= Nigel Unwin =

New Zealand-British neurobiologist

Peter Nigel Tripp Unwin FRS is a British scientist at the MRC Laboratory of Molecular Biology, where he was Head of the Neurobiology Division from 1992 until 2008. He is currently also emeritus Professor of Cell Biology at the Scripps Research Institute.

==Life==
Nigel Unwin was born in New Zealand.
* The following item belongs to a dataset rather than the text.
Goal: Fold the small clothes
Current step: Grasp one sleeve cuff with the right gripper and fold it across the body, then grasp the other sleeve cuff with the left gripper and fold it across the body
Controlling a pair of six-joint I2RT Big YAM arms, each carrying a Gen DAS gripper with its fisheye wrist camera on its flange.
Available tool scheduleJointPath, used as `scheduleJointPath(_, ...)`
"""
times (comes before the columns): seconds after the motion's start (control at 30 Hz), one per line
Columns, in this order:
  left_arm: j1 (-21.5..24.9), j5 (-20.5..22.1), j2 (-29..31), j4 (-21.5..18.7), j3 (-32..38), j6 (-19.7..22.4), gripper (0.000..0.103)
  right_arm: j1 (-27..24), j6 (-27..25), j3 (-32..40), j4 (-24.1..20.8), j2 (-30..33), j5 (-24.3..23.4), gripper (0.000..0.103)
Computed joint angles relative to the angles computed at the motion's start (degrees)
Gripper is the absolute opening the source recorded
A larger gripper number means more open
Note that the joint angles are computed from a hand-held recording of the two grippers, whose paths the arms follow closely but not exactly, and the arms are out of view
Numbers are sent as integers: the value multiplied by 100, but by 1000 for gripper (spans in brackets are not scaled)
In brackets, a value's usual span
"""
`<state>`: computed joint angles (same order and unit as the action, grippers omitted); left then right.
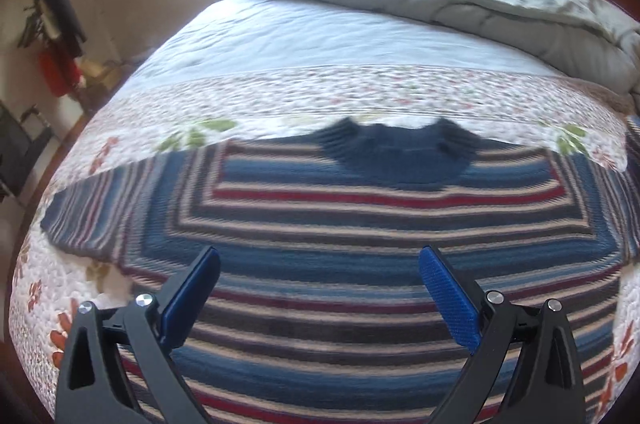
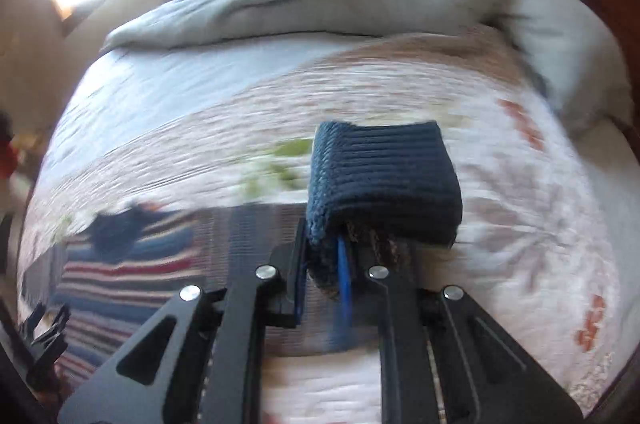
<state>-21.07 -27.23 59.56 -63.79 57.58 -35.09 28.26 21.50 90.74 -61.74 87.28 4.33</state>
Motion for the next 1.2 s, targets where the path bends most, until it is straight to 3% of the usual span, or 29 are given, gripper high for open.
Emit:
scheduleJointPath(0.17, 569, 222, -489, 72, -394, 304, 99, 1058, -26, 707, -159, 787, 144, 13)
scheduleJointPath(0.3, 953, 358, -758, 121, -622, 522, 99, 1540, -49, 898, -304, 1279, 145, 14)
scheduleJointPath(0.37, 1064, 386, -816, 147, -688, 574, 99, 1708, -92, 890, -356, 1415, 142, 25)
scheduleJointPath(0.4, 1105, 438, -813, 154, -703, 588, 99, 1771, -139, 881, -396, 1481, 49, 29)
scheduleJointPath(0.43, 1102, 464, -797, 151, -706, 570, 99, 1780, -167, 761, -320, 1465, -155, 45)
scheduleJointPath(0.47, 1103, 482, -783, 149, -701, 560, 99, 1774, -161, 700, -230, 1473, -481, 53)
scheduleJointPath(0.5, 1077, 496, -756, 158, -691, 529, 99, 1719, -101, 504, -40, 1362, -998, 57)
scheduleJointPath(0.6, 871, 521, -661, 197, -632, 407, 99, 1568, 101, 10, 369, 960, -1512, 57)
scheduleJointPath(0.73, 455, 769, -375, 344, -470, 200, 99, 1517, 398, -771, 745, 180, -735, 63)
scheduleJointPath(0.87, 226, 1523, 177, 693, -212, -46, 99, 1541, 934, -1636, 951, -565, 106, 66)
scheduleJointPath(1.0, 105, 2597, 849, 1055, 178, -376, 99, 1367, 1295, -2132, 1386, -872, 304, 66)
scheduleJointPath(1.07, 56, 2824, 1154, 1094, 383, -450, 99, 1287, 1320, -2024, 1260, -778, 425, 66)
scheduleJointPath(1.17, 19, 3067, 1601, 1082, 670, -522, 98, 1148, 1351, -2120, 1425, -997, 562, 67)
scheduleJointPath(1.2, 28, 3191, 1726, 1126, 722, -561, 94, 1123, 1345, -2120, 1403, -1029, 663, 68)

He was a Ph.D. student in the Department of Metallurgy Cambridge University from 1965 to 1968, and then took a position at the MRC Laboratory of Molecular Biology from 1968 to 1980. He was Professor of Cell Biology at Stanford University from 1980 to 1987. In 1988 he returned to the MRC Laboratory of Molecular Biology, taking also a joint appointment at the Scripps Research Institute.

==Works==
- Unwin N (2015), "Experiments in electron microscopy: from metals to nerves" Physica Scripta 90:048002
- Zuber B, Unwin N (2013), "The structure and superorganization of acetylcholine receptor-rapsyn complexes" Proceedings of the National Academy of Sciences 110:10622-10627
- Unwin N, Fujiyoshi Y (2012), "Gating movement of acetylcholine receptor caught by plunge-freezing" Journal of Molecular Biology 422:617-634
- O'Brien J, Unwin N (2006), "Organization of spines on the dendrites of Purkinje cells" Proceedings of the National Academy of Sciences 103:1575-1580
- Unwin N (2005), "Refined structure of the nicotinic acetylcholine receptor at 4Å resolution", Journal of Molecular Biology 346:967-989
- Miyazawa A, Fujiyoshi Y, Unwin N (2003), "Structure and gating mechanism of the acetylcholine receptor pore" Nature 423:949-955
- Unwin N (1995), "Acetylcholine receptor channel imaged in the open state" Nature 373:37-43
- Berriman J, Unwin N (1994), "Analysis of transient structures by cryo-microscopy combined with rapid mixing of spray droplets" Ultramicroscopy 56:241-252
- Toyoshima C, Unwin N (1988), "Ion channel of acetylcholine receptor reconstructed from images of postsynaptic membranes" Nature 336:247-250
- Toyoshima C, Unwin N (1988), "Contrast transfer for frozen-hydrated specimens: determination from pairs of defocussed images" Ultramicroscopy 25:279-292
- Brisson A, Unwin P N T (1985), "Quaternary structure of the acetylcholine receptor" Nature 315:474-477
- Unwin P N T, Milligan R A (1982), "A large particle associated with the perimeter of the nuclear pore complex" Journal of Cell Biology 93:63-75
- Unwin P N T, Zampighi G (1980), "Structure of the junction between communicating cells" Nature 283:545-549
- Unwin P N T (1977), "Three-dimensional model of membrane-bound ribosomes obtained by electron microscopy" Nature 269:118-122
- Henderson R, Unwin P N T (1975), "Three-dimensional model of purple membrane obtained by electron microscopy" Nature 257:28-32
- Unwin P N T, Henderson R (1975), "Molecular structure determination by electron microscopy of unstained crystalline specimens" Journal of Molecular Biology 94:425-440
- Unwin P N T (1971), "Phase contrast and interference microscopy with the electron microscope" Phil. Trans. Roy. Soc. Lond. B261:95-104

==Honors==
Unwin was elected a Fellow of the Royal Society (FRS) in 1983, and of Trinity College, Cambridge in 1987. He is an Honorary Fellow of the Royal Microscopical Society and a Fellow of the Academy of Medical Sciences. His awards include the Rosenstiel Award for Basic Medical Research (1991), the Louis-Jeantet Prize for Medicine (1996), the Gregori Aminoff Prize in Crystallography (1999), and the Royal Society Croonian Lecture and Medal (2000).